_Exercise description:_ Run through the data and copy out every line that mentions the word "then".

══ Data below

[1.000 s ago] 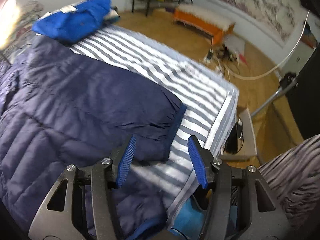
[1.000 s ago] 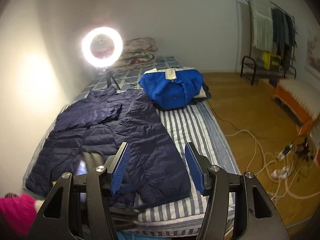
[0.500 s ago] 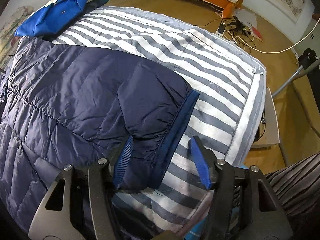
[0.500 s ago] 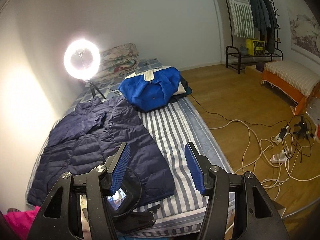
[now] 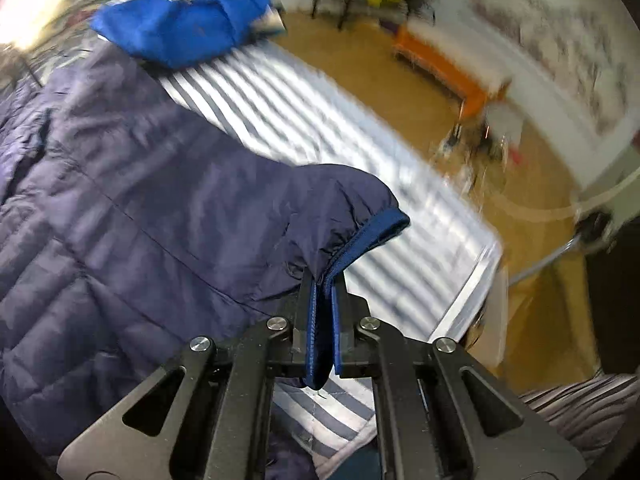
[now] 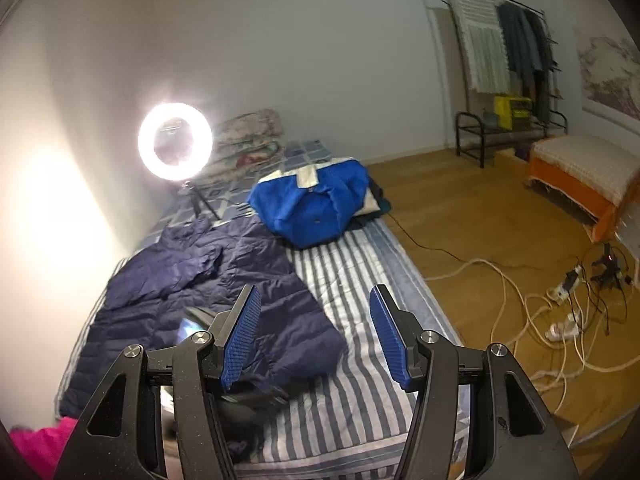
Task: Fold large clothes
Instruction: 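Fold the held sleeve across the jacket body and open the left gripper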
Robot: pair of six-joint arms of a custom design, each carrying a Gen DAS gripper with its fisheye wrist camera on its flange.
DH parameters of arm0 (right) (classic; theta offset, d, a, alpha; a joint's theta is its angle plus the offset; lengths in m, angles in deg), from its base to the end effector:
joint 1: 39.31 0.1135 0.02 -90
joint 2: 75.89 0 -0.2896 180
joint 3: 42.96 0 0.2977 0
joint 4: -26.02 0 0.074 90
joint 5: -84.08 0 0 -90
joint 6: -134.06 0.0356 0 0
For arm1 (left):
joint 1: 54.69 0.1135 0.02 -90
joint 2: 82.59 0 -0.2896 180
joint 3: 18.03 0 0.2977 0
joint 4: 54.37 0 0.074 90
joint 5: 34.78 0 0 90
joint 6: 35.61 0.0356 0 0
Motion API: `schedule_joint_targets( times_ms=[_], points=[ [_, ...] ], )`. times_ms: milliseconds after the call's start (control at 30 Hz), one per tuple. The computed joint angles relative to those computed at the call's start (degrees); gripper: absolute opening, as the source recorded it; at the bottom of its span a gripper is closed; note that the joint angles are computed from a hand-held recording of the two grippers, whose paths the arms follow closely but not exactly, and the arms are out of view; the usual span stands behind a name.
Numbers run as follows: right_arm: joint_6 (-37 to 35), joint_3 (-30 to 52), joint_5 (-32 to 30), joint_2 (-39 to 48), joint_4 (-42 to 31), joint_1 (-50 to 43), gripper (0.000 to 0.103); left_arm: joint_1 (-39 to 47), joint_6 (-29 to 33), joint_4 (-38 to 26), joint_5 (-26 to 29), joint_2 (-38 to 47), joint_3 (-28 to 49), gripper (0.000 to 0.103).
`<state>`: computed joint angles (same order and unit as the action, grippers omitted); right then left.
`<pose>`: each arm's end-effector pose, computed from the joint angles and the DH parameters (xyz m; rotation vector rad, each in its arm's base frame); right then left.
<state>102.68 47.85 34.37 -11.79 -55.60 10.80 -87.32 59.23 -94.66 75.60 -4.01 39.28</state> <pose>0.1572 0.1522 0.4251 0.4237 2.2063 0.0965 0.2386 -0.1675 0.1950 0.9750 2.4953 -0.6298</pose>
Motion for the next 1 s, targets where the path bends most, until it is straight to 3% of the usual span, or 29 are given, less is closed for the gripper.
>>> schedule_joint_targets(
  times_ms=[100,200,400,633,800,1000],
  points=[
    [-0.97,-0.87,-5.38,0.45,3.47,-3.08,0.056,8.44,2.95,-5.99,4.86,-1.81,4.86,0.004],
    [-1.85,1.47,-5.07,3.52,3.3,-2.43,0.056,18.83,7.03,-11.16,10.98,0.27,11.71,0.004],
    [-6.83,9.15,-8.79,13.79,8.26,-4.03,0.056,37.87,12.82,-17.95,19.24,14.8,30.34,0.003],
    [-11.14,10.9,-18.2,23.89,19.58,-6.49,0.056,50.73,10.74,-18.23,18.93,35.9,51.86,0.003],
    [-13.23,12.93,-22.74,28.79,20.2,-6.89,0.056,55.14,6.3,-17.98,15.0,50.34,66.43,0.003],
    [-16.42,16.4,-21.98,32.57,18.57,-6.23,0.056,57.09,3.72,-18.9,13.14,62.95,81.4,0.003]
  ],
)
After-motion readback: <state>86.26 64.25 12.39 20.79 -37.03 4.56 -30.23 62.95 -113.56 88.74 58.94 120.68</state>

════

_Finished task:_
`<state>`: computed joint angles (same order and unit as the action, grippers omitted); right then left.
`<pose>`: each arm's end-effector pose, computed from the joint angles and the DH parameters (xyz m; rotation vector rad, each in its arm's base frame); right then left.

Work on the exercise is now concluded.